A natural guess for the Lagrangian for a massive spin-1 field is $$ \mathcal{L} = - \frac{1}{2} \partial_\nu A_\mu \partial_\nu A_\mu + \frac{1}{2} m^2 A_\mu^2,\tag{8.17}$$ where $A_\mu^2 = A_\mu A^\mu$. Then the equations of motion are $$ ( \square + m^2) A_\mu = 0,\tag{8.18}$$ which has four propagating modes. In fact, this Lagrangian is not the Lagrangian for a amassive spin-1 field, but the Lagrangian for four massive scalar fields, $A_0, A_1, A_2$ and $A_3$. That is, we have reduced $4 = 1 \oplus 1 \oplus 1 \oplus 1$, which is not what we wanted.

Answer 1

What Qmechanic said in comments is pretty solid, "Lagrangian (2) is not bounded from below because the kinetic term of $A_0$ field has the wrong sign, and hence the theory is not physical in the first place", but I think your Question needs a change of emphasis. Your Lagrangian allows us to construct four equations of motion for four non-interacting fields. That the kinetic energy is not bounded below doesn't matter for a classical field theory if there are no interactions. We can say that $A_\mu$ transforms as a Minkowski 4-vector. But we can't do any significant classical physics with it because any Lorentz invariant interacting system would be unstable, and there have to be interactions of some sort (for us to be able to discuss measurement of the field by using its effects on other fields, for example, rather than just to talk about it as a theoretical object).

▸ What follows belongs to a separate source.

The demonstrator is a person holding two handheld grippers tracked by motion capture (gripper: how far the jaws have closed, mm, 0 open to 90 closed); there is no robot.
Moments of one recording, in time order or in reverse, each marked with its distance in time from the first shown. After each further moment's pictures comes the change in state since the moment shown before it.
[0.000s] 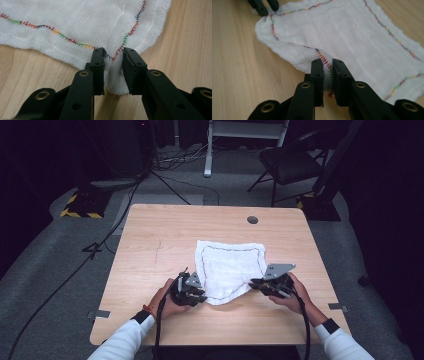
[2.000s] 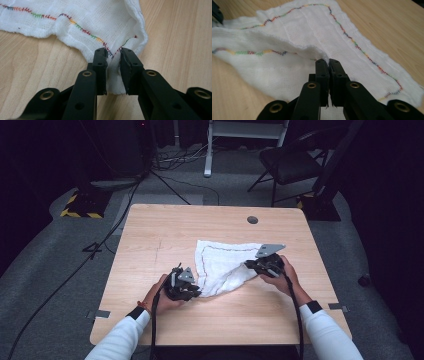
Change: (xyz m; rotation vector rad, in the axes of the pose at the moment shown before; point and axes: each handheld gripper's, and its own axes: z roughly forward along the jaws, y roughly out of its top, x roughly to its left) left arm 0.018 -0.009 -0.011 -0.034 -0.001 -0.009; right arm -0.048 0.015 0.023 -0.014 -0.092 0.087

In the QFT context, however, we have to construct a positive semi-definite inner product (over the test function space, essentially the creation/annihilation operator commutator has to be positive-semidefinite in the 4-momentum coordinate space) for us to be able to construct a Fock space, which we cannot do for Lagrangian (2) even if there are no interactions. That is, QFT imposes an additional requirement even for a free quantum field, which forces us to the Proca equation or to the Maxwell equation for spin 1, because as well as a dynamics we also need a probability interpretation for observables (which is what the Hilbert space structure gives us).

EDIT: For local symmetries, if we use an n-dimensional vector space at each point, then the structure is defined by the ways in which we use the metric or other multilinear forms to construct a positive semi-definite inner product over the vector space at a point. If we use the metric to construct terms that can be written using the Lorentz metric, such as $g^{\mu\nu}A_\mu A_\nu$, then the field at a point can be taken to be a vector representation of the Lorentz group; if we use the metric to construct multinomials in $A_{\mu\nu}$, then we have a field that has a tensor structure, etc. If instead we introduce a different constant bilinear tensor $h^{\alpha\beta}$ and use the form $h^{\alpha\beta}A_\alpha A_\beta$, then the field is a vector representation of whatever symmetries $h$ has; if we use some higher degree multinomial in components $A_a$, then the field is a representation space of whatever the symmetries are of that higher degree multinomial.

Remembering, however, that we have to have a positive semi-definite energy for Physics, which requires work when we start from an indefinite metric.

There is also a global aspect of the Hilbert space, in the quantum case, that is not determined by the Lagrangian, at least insofar as one also has to specify the vacuum state, a thermal state, or some other state as a lowest energy state.

Answer 2

Field $\psi_{a_{1}...a_{n}\dot{b}_{1}...\dot{b}_{m}}$ with a given spin and mass (i.e. field which transforms under irrep of the Poincare group) must satisfy some determined conditions called irreducibility conditions: $$ \tag 1 \hat{W}^{2}\psi_{a_{1}...a_{n}\dot{b}_{1}...\dot{b}_{m}} = -m^{2}\frac{n + m}{2}\left(\frac{n + m}{2} + 1\right)\psi_{a_{1}...a_{n}\dot{b}_{1}...\dot{b}_{m}}, $$ $$ \tag 2 \hat{P}^{2}\psi_{a_{1}...a_{n}\dot{b}_{1}...\dot{b}_{m}} = m^{2}\psi_{a_{1}...a_{n}\dot{b}_{1}...\dot{b}_{m}}. $$ Here $\hat{W}$ is Pauli-Lubanski operator and $\hat{P}$ is translation operator. Representation with equal quantity $\frac{n + m}{2}$ are equivalent.

As for details, look here for the information about indices and Lorentz representations and here for fields as representations of Poincare group.

If you construct lagrangian which leads to $(1), (2)$, you will uniquely determine transformation properties of field with a given mass and spin.